Ich glaube, meine Mama wollte weg. Ich weiß nicht wohin, aber einfach weg. Sie ging nach Deutschland sobald sie achtzehn Jahre alt wurde. Sie war eine verlirrte Seele, aber niemand konnte es sehen. Also, verstehen. Sie war eine gute Schülerin, deren Phantasie sich nicht nur auf diese Welt beschränkte. Sie hieß Mia. Mia Abano. Ich schreibe ‚war‘ und ‚hieß‘, da sie vor vier Jahren starb. Wegen einer Überdosis.
Die Biografie ihres Lebens war nicht kurz, sondern kompakt und überfüllt.
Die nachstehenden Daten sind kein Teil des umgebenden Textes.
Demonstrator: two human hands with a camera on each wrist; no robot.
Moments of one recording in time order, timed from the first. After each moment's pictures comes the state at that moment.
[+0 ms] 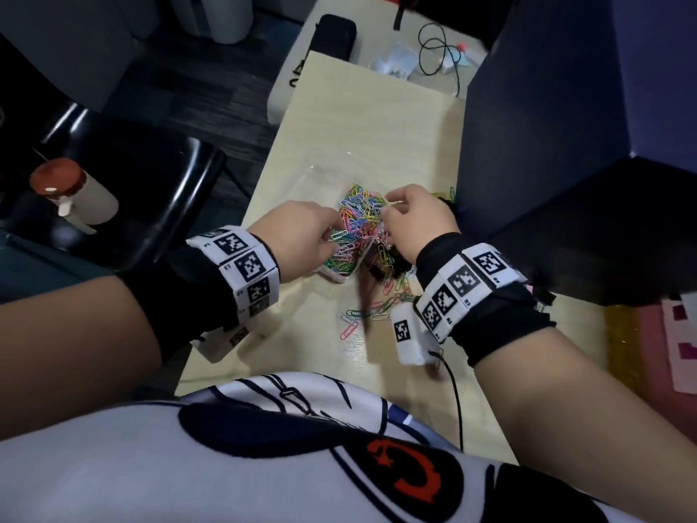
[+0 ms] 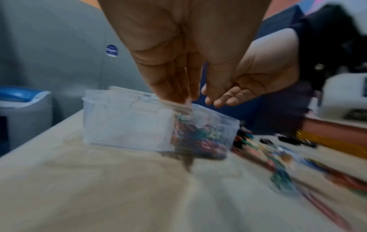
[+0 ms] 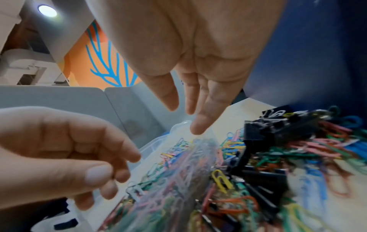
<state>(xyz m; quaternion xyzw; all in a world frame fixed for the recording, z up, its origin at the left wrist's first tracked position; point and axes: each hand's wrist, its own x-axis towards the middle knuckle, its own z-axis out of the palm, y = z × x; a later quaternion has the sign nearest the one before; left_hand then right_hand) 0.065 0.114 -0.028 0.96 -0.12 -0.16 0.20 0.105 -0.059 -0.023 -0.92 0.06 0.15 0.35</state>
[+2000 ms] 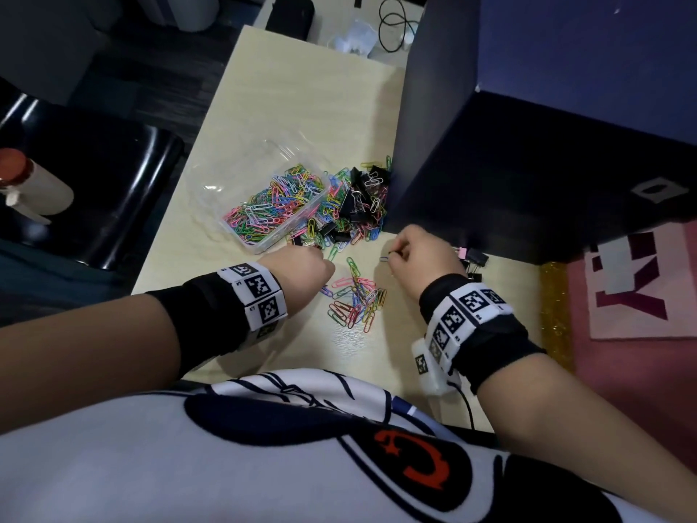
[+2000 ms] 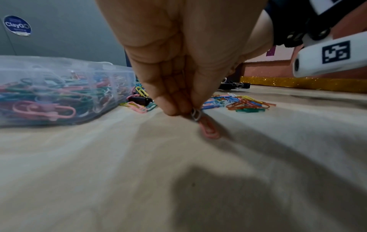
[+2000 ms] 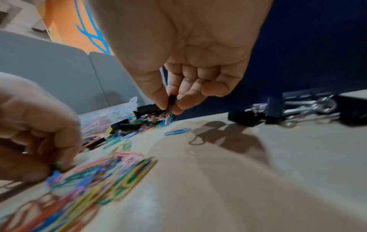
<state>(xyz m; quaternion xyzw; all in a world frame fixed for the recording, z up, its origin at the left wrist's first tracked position) 0.022 0.002 -0.052 0.92 -0.25 -0.29 -0.06 0.039 -0.188 -0.037 -0.96 0.03 0.18 0.20</state>
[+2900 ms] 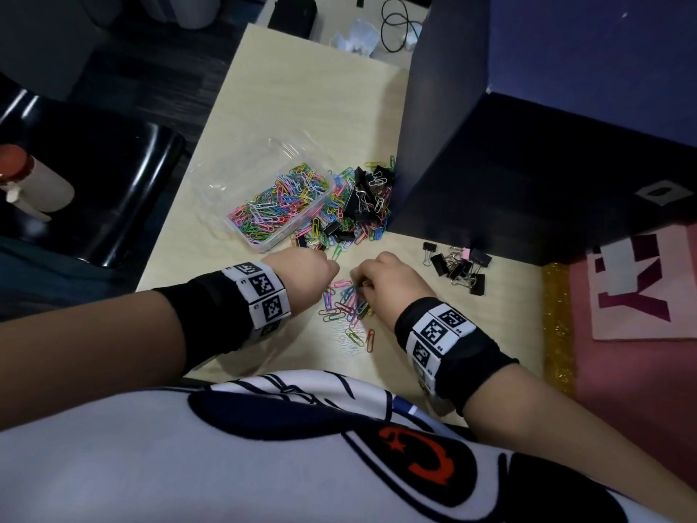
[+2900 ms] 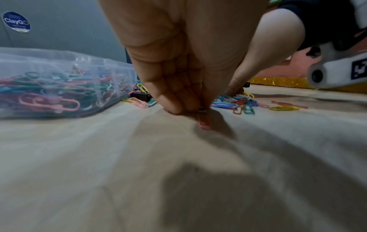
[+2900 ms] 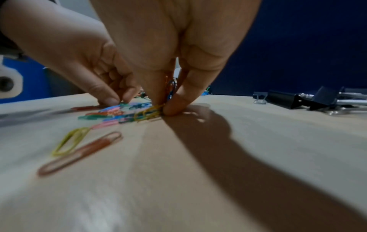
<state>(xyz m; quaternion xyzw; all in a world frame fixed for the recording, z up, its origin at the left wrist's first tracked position) 0.021 0.005 -0.060 0.92 -0.26 -0.28 -0.04 0.012 -0.163 -0.060 -0.94 -0.13 0.26 0.16</state>
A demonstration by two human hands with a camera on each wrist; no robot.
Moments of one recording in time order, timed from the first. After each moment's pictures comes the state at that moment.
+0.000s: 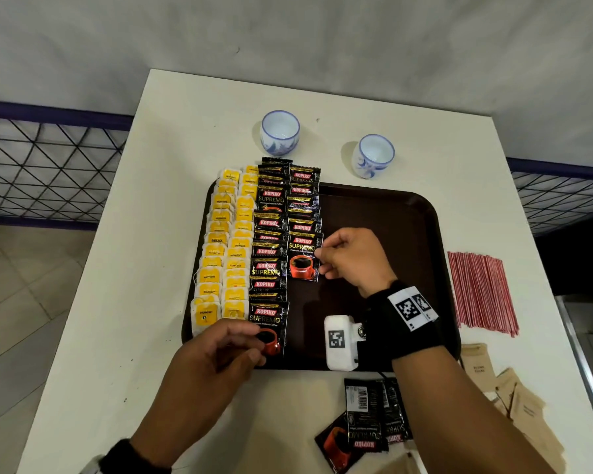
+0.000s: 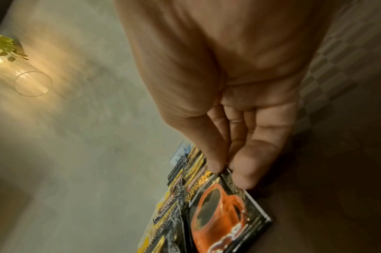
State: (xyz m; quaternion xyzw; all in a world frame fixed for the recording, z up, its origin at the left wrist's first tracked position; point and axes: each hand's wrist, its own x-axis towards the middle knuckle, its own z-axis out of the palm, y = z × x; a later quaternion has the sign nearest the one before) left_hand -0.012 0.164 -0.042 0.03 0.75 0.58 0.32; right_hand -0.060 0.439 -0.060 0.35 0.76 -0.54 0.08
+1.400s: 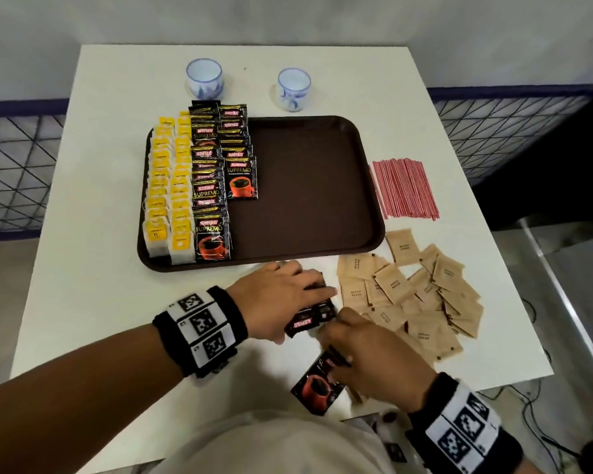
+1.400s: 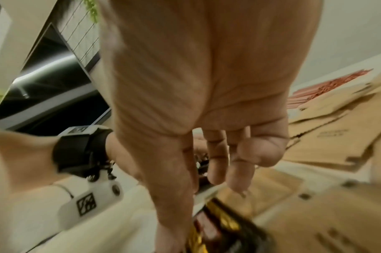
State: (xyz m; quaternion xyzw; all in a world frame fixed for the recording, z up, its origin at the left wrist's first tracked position) left_hand 0.067 0.268 -0.047 0.67 0.70 -0.07 0.22; right_hand 0.246 0.390 -0.018 0.09 0.93 -0.26 0.26
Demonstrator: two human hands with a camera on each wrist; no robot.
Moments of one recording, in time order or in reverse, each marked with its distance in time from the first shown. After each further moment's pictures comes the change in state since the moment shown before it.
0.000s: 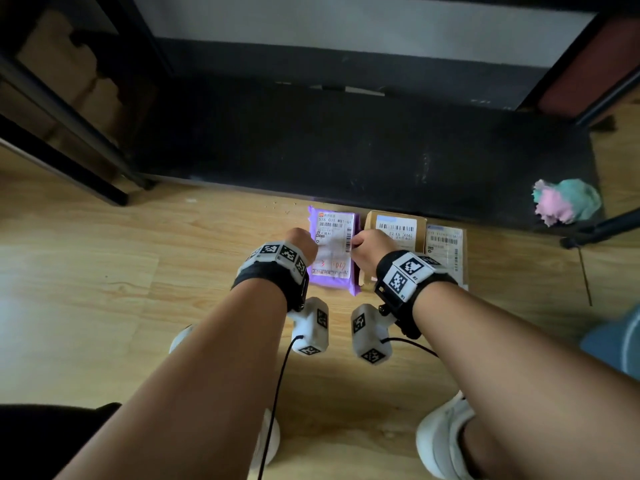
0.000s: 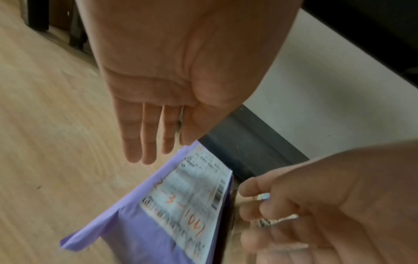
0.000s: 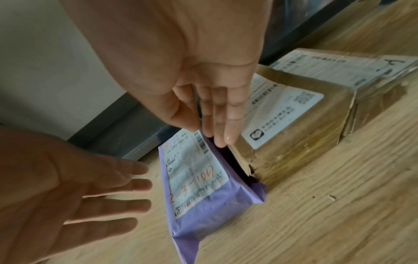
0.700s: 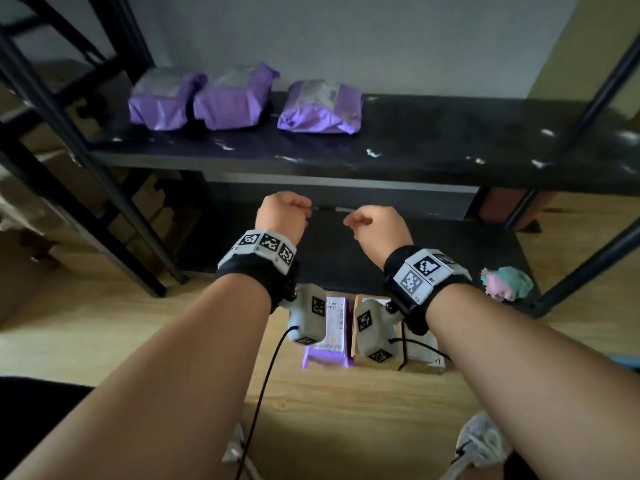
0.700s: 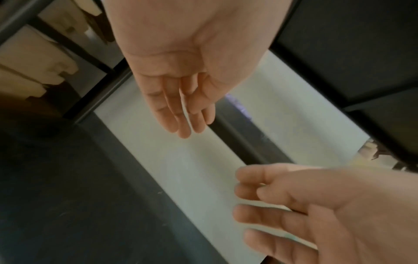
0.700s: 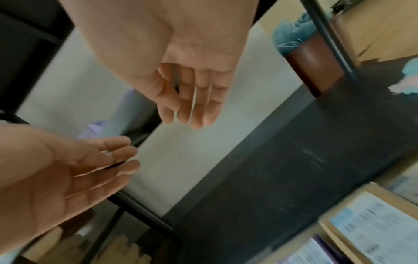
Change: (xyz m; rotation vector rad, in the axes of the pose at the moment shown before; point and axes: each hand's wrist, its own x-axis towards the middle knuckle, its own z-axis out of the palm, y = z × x) left_hand -0.096 0.044 -0.184 -1.012 0.585 0.199; right_hand -0.116 -0.072 -0.154 0.375 0.541 -0.491
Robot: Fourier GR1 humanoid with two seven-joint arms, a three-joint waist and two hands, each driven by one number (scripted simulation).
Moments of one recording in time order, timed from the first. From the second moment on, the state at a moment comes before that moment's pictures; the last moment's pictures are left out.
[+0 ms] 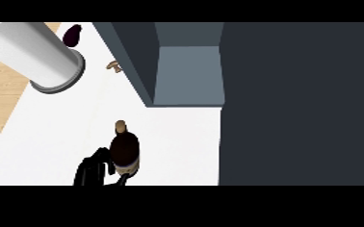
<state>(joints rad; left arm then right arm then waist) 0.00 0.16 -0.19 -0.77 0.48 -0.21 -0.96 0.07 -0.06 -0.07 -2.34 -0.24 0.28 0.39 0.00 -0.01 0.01</state>
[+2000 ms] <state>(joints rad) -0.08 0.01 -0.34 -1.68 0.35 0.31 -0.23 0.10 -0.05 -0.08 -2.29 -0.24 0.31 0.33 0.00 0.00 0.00</state>
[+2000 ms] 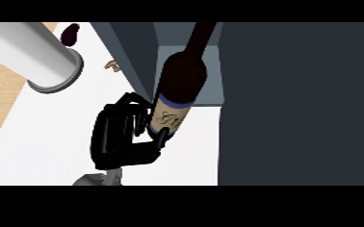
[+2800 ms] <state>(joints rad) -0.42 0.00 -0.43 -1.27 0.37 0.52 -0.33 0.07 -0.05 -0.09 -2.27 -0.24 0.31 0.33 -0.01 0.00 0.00</state>
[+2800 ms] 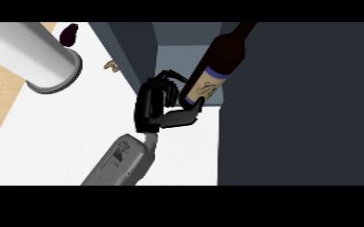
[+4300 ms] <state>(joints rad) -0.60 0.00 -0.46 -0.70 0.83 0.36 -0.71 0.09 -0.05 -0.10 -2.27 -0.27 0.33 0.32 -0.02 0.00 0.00</state>
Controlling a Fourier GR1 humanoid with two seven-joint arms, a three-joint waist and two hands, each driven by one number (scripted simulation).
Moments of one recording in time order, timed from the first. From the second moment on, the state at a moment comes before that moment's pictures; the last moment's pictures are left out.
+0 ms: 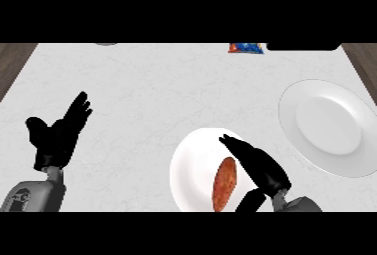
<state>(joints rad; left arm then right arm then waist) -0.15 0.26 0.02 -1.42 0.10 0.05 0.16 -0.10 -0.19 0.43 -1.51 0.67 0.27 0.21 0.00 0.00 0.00</state>
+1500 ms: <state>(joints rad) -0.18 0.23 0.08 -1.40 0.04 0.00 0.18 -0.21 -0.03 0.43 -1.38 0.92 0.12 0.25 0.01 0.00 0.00</state>
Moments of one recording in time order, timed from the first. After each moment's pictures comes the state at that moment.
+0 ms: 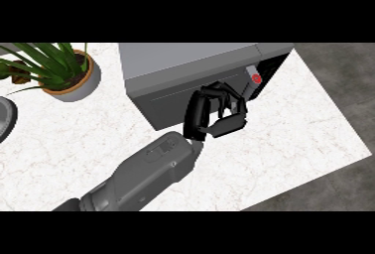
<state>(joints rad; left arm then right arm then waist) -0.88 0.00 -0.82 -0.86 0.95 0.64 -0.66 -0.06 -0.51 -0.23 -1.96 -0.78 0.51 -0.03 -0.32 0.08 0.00</state>
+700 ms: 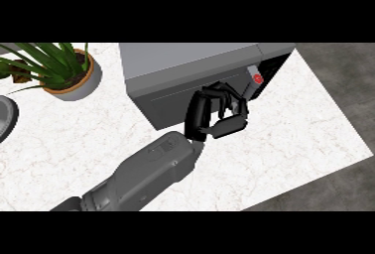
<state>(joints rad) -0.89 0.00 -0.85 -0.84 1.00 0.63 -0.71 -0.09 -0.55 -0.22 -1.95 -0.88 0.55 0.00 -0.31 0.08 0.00</state>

Alles wurde gepresst, dass es ‚Blutungen‘ verursachte. Eine Appendizitis. Eine Hämorrhagie, ganz wie China, ganz wie eine rote Rose. Wir bemerkten die Blutung nicht. Wir merkten die Überfüllung nicht, und wunderten uns warum die Krankheiten kamen. Ganz wie China, ganz wie eine rote Rose, wird der Stamm geschnitten, ganz wie eine Beschneidung, es gibt kein Blut. Eines Tages merken wir den toten Puls, nicht ‚plötzlich’. Es war kein ‚plötzlich‘. Es war ein Urteil.

Ich wurde nicht mit Spanisch erzogen. Also, nur ein kleines bisschen. Deutsch ist meine Muttersprache. Die Sprache, die ich lernte, als ich im Uterus war. Mir gefällt die deutsche Sprache. Vielleicht ist sie keine romantische Sprache, wie Spanisch oder Französisch, aber sie ist wahr und ehrlich. Wenn ein Wort sauer gesprochen wird, wird es sauer sein. Wenn man mit Liebe gegrüßt wird, gibt es fast eine Orgie, egal ob es nur zwei Leute sind. Ich lernte andere Sprache in der Grundschule und auf dem Gymnasium. Englisch, Latein, und Französisch. Aber keine von ihnen war wie Deutsch. Ich fand Englisch unklar, Französisch blumig. Latein war zwar fein, aber Deutsch blieb wahr.
Ohne Deutsch fühle ich nichts und in Neuseeland zu wohnen ist ab und zu schwer. Zugleich bin ich noch nicht so sicher, ob ich in Deutschland wohnen will. Es ist verwirrend, oder? Manchmal will ich auf einer Insel leben. Wie ein Teil einer Insel, irgendwo zwischen Wasser und Land. Oder auf einem Boot.
Gedanken. Gefühle, wie immer man sie nennen will, sind unklar und mehrdeutig. Wenn eine Sprache genau so ist, werden sie keinen Sinn ergeben. Und ich habe Angst davor. Deutsch kann schwer sein, aber die Sätze, die Grammatik, sind wie einen Knoten mit der Zunge zu binden, und dann wieder zu entbinden. Man lernt es zu umgehen und kann dann die komischsten, manchmal und oft unverständlichsten Gedanken und Gefühle, ein bisschen, verständlicher machen.